Apesar da decisão do Supremo Tribunal Federal (STF), que na semana passada decidiu pela proibição total do uso de amianto no país, o Ministério Público do Trabalho (MPT) quer garantir reparação dos prejuízos causados pela fibra. “Ainda que o amianto tenha sido banido do país, o rastro de morte e de sofrimento deixado ao longo de décadas – uma vez que a indústria do amianto se instalou no país na década de 1940 – permanece, já que os sintomas podem aparecer até 30 anos depois da exposição ao material”, diz o MPT.
Quatro ações foram ajuizadas, no Rio de Janeiro, Bahia, São Paulo e Paraná. “O objetivo agora é que as indenizações por dano moral coletivo postuladas nessas ações sejam destinadas, dentre outras hipóteses de reparação dos danos coletivos, ao diagnóstico das doenças relacionadas ao amianto, de forma a capacitar o Sistema Único de Saúde (SUS) para receber os trabalhadores e monitorar a saúde dos expostos à fibra”, afirma o procurador do Trabalho Luciano Leivas.
Segundo ele, isso já começou a acontecer, com a reversão de mais de R$ 1 milhão de multa por descumprimento de Termo de Ajustamento de Conduta (TAC), firmado pela fabricante Eternit, por não emitir Comunicações de Acidente de Trabalho. “Não comunicar à Previdência Social os agravos à saúde dos trabalhadores demonstra claramente a realidade da ocultação proposital da doença, o que dificultava o dimensionamento do passivo socioambiental”, afirma o procurador. O dinheiro foi utilizado na aquisição de equipamento para o Hospital das Clínicas de São Paulo, para diagnóstico do câncer motivado por exposição ao amianto e outras doenças relacionadas.
De acordo com o MPT, ex-trabalhadores expostos ao amianto contam que as empresas chegaram a firmar acordos com aqueles que estavam doentes, o que incluía até mesmo um benefício que eles chamavam de “kit-caixão”. Segundo o procurador, “isso significa que nos estágios avançados das doenças a empresa arcava com as despesas de cilindro de oxigênio e, eventualmente, do próprio funeral”.
Em Osasco, na região metropolitana de São Paulo foram mais de 10.700 expostos ao longo de 40 anos, dos quais menos de 10% foram ou são acompanhados pela Fundacentro, órgão de pesquisas vinculado ao Ministério do Trabalho. Segundo o procurador, como resultado desse monitoramento, foram encontrados 292 adoecidos e confirmados mais de 90 óbitos relacionados. Entre 1980 e 2010, de acordo com o sistema de informação de mortalidade do SUS, foram identificados mais de 3.700 óbitos por mesotelioma no Brasil. “Esse tipo de câncer traz a impressão digital do amianto, pois somente pode ser provocado pela fibra”, diz Leivas.
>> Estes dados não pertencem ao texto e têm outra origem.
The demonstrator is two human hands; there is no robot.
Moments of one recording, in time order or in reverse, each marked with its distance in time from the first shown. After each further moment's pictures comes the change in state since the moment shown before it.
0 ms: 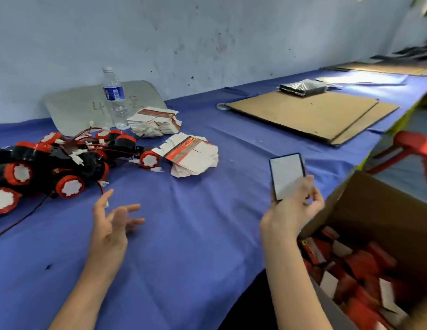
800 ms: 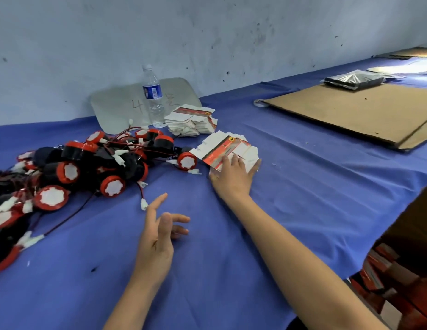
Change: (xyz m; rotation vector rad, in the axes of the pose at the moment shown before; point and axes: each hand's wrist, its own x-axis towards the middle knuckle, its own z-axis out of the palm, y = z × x) left_hand 0.003 0.002 0.007 0.028 -0.037 -0.044; right_hand -0.026 0.156 0.106 -1.636 -1.027 -0.702
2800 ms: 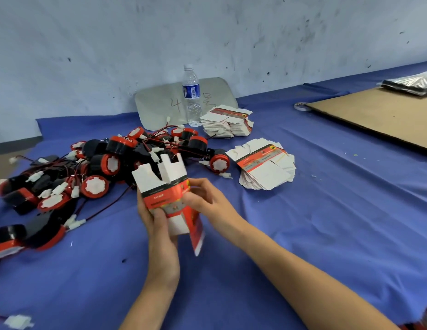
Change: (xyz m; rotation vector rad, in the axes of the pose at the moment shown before) left_hand 0.005 0.015 -0.008 -0.324 0.344 0.094; right_hand -0.078 -0.066 -0.021 1.283 -0.700 -0.287
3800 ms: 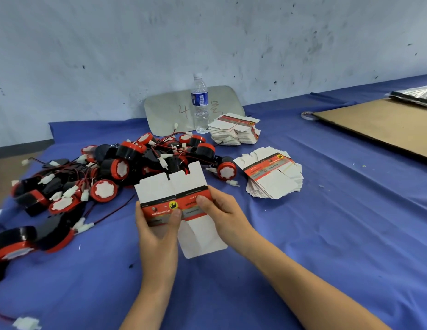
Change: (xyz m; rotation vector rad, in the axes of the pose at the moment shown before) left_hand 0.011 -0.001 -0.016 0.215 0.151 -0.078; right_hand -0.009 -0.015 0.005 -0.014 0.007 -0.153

Além disso, a Eternit é dona da única mina no Brasil, a Minaçu, em Goiás, além de cinco unidades industriais, que também serão objeto de atuação do MPT para verificar o cumprimento da decisão de proibição do uso amianto.
Antes da decisão do STF, o MPT convocou as empresas que trabalharam com amianto para fazer com que elas buscassem a substituição do material por fibras alternativas, até para manter os empregos e preservar a atividade econômica, sem riscos aos trabalhadores. “A grande maioria das empresas assumiu o compromisso de substituir o amianto por fibras alternativas. No entanto, a empresa líder de mercado e dona da mina de amianto, por capricho econômico, manteve a produção poluidora uma vez que o amianto era mais lucrativo”, lamenta.
A mais recente ação foi movida na Bahia e pede R$ 225 milhões de indenização devido a violações à saúde de funcionários da empresa no município de Simões Filho. A ação de São Paulo tem recurso dirigido ao Tribunal Superior do Trabalho (TST), aguardando julgamento. Em primeira instância obteve condenação em R$ 100 milhões, porém a decisão foi derrubada pelo Tribunal Regional da 2ª Região, em São Paulo (TRT2). Já a do MPT no Paraná pede 85 milhões de dano moral coletivo, além da substituição imediata por fibras alternativas na fabricação de produtos como telhas e caixas d’água.
Como um dos precursores do programa nacional de banimento do amianto do MPT, o procurador Luciano Leivas presenciou e comemorou o desfecho inédito e surpreendente do julgamento das ações sobre o tema no STF. “O julgamento foi absolutamente histórico e marca uma nova percepção da Corte Suprema em relação ao controle de constitucionalidade de leis que permitem o uso de agentes químicos nocivos, ao determinar que todas as autoridades, do Poder Judiciário e da administração pública no Brasil são obrigadas a reconhecer que não há mais permissão para uso do cancerígeno amianto no Brasil.”